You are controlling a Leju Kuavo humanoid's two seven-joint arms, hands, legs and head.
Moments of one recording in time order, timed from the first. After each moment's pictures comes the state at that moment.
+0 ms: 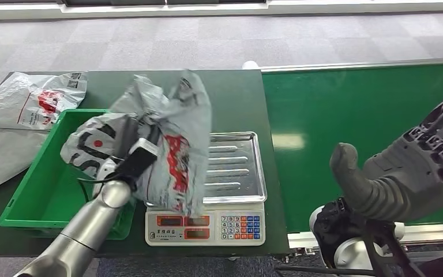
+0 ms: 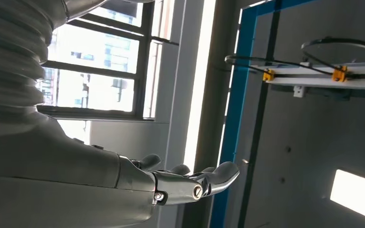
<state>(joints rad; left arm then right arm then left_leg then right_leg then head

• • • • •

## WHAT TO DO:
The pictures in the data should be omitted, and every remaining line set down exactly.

## WORKED SOLUTION:
You are controlling a Leju Kuavo humanoid's two seven-joint arms, hands, legs and head.
Moments of one recording in time order, timed from the first. After each moment's pictures comes the state at that moment.
+0 ms: 
+0 ms: 
<state>(joints rad; left arm then right arm then left_leg then right_leg then head

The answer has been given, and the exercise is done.